Fabrikalar kararıyor: Robotlar 7/24 ışıksız ve mola vermeden çalışıyor.
Sabah uyanıp işe giderken, dünyanın bir başka ucunda otomobil fabrikalarında ışıkların artık hiç açılmadığını düşündünüz mü? Bu bir bilim kurgu senaryosu değil, Çin’de halihazırda yaşanan bir gerçeklik. ‘Karanlık fabrikalar’ yükseliyor ve otomotiv üretiminin çehresini sonsuza dek değiştirmeye hazırlanıyor. Küresel otomotiv endüstrisi, IBM’in 2024 tarihli bir raporuna göre endüstriyel robotların bir numaralı uygulayıcısı olarak bu yeni çağa öncülük ediyor. Çin, robotların insan ihtiyaçlarından bağımsız, hiper-verimli üretim modelleriyle küresel rekabetin kurallarını yeniden yazarken, bu durum yalnızca üretimin geleceğini değil, aynı zamanda iş gücü piyasasının ve endüstriyel rekabetin çehresini de temelden dönüştürüyor.
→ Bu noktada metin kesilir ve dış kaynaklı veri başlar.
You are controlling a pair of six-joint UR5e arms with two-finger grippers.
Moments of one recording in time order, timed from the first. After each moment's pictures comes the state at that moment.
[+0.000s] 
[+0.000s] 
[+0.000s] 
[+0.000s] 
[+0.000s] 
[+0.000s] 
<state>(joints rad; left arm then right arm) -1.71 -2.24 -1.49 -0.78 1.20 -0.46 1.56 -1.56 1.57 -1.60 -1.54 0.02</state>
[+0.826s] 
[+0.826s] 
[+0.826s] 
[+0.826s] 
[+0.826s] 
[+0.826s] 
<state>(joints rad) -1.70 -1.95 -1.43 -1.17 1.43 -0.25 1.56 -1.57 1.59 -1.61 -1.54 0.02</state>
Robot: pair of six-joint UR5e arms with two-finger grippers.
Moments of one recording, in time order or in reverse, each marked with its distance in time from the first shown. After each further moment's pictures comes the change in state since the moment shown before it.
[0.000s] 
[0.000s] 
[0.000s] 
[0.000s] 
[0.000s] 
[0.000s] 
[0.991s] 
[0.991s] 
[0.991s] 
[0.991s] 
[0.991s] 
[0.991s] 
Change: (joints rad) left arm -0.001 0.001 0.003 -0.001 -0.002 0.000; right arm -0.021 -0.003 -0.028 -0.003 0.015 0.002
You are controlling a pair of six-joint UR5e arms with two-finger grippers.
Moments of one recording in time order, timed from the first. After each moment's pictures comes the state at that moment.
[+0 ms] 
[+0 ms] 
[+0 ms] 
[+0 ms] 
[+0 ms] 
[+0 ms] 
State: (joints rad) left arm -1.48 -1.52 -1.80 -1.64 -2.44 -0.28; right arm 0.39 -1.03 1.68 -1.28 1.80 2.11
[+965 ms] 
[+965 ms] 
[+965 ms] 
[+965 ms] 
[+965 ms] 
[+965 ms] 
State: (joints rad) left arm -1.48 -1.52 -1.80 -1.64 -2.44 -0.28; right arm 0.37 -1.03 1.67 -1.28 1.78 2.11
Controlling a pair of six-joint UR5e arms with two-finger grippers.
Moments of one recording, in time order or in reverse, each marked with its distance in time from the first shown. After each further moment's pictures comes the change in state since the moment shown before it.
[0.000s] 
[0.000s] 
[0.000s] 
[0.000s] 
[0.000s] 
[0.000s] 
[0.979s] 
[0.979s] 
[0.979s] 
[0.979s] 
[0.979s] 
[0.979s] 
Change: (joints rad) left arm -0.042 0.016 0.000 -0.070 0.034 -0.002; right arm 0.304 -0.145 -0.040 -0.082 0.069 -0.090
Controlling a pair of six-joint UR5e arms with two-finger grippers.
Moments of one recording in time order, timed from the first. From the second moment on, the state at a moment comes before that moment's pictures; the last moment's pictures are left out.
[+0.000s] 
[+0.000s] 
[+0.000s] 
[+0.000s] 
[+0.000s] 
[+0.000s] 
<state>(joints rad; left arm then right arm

Karanlık fabrika ne demek?
Karanlık fabrikalar, bir başka deyişle ışığa ihtiyaç duymayan fabrikalar, tamamen otomatik sistemlerle donatılmış ve bünyesinde insanın varlığına neredeyse hiç ihtiyaç duymayan yapılardır. Teknoloji şirketi Siemens, bu fabrikaları “işlev görmek için neredeyse hiç insan etkileşimi veya girdisine ihtiyaç duymayan” yapılar olarak tanımlıyor. Geleneksel fabrikalarda parçaları kaldırmak, operasyonu sürdürmek gibi süreçlerde tipik insan gücü zorunluyken, karanlık üretimde hammaddenin fabrikaya girişinden ürünün çıkışına kadar olan sürede yok denecek kadar az insan müdahalesine ihtiyaç duyulur.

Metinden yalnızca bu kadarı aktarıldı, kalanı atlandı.